Młody mężczyzna wszedł do sklepu samoobsługowego w Zduńskiej Woli i ukrył w plecaku 7 opakowań markowej kawy, po czym wyszedł, nie płacąc. Kradzież zauważyła kasjerka, która wybiegła za złodziejem, i próbując go zatrzymać, przytrzymała za plecak z łupem. Wówczas mężczyzna odwrócił się i uderzył ją pięścią w twarz, a następnie uciekł ze skradzioną kawą.

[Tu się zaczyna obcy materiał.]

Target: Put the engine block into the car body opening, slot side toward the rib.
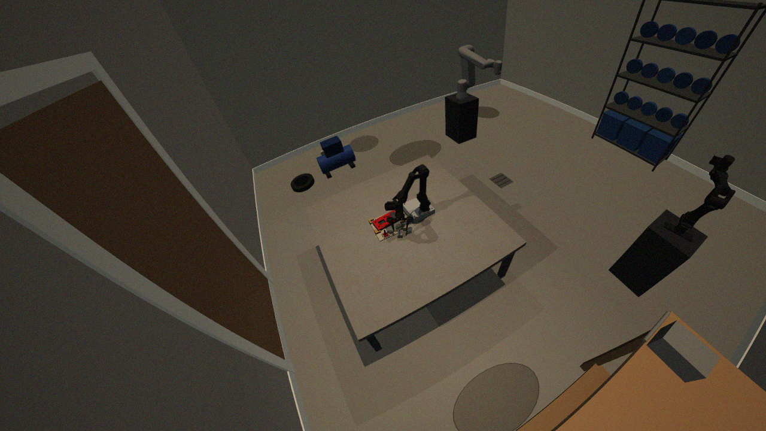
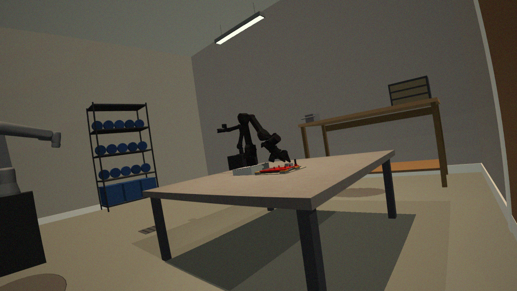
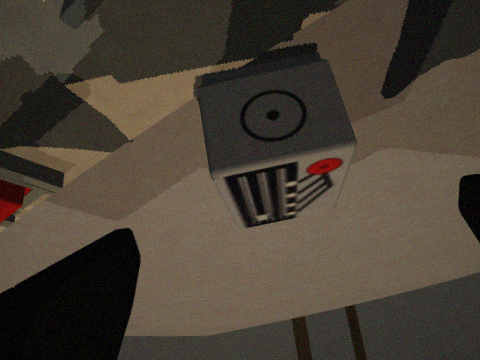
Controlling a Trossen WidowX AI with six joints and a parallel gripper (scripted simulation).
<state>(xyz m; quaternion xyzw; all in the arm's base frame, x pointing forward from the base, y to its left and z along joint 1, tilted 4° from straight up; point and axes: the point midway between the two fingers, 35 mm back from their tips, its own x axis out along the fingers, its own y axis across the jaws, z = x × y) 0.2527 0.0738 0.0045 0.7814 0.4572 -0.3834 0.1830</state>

Na miejsce natychmiast zostali skierowani policjanci, którzy ustalili przebieg zdarzenia, a na nagraniu z monitoringu rozpoznali znanego im z wcześniejszych konfliktów z prawem młodego mężczyznę. Kryminalni wytypowali mieszkanie, w którym mógłby ukrywać się 18-latek. Tam odnaleźli ukryte w skrzyni kanapy skradzione kawy. Okazało się jednak, że sprawca wyszedł z mieszkania przed ich przybyciem.

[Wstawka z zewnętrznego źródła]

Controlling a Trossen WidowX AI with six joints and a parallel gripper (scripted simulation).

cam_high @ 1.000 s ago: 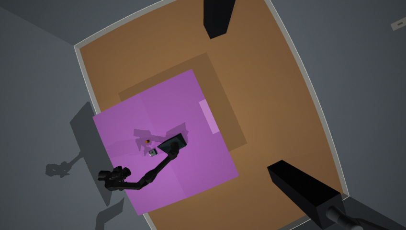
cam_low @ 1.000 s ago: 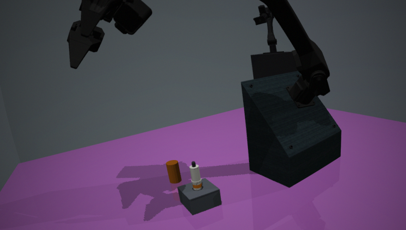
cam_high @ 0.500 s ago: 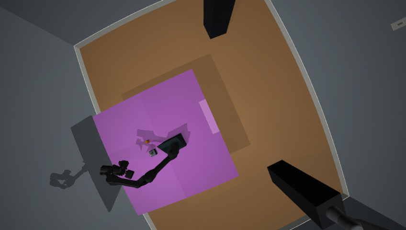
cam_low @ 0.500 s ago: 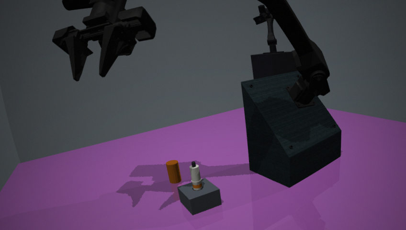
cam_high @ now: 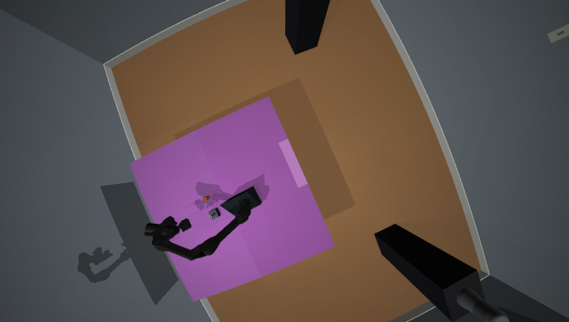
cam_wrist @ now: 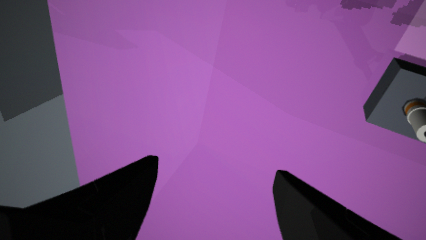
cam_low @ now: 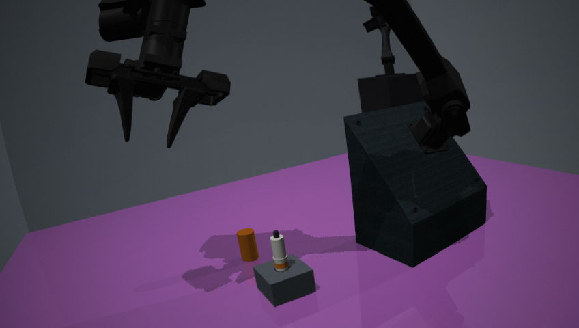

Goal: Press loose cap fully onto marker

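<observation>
My gripper tip is 220 mm above the orange cap, 130 mm past it and 120 mm to the left of it.
</observation>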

Na ul. Ogrodowej w Zduńskiej Woli policjanci rozpoznali złodzieja, który na ich widok zaczął uciekać. Po kilku minutach pościgu podejrzany został zatrzymany. Wówczas okazało się również, że 18-latek powinien przebywać w "poprawczaku", do którego nie zgłosił się po udzielonej przepustce. Sąd Rejonowy w Zduńskiej Woli zastosował wobec niego tymczasowy areszt. 18-latkowi grozi do lat 10 więzienia.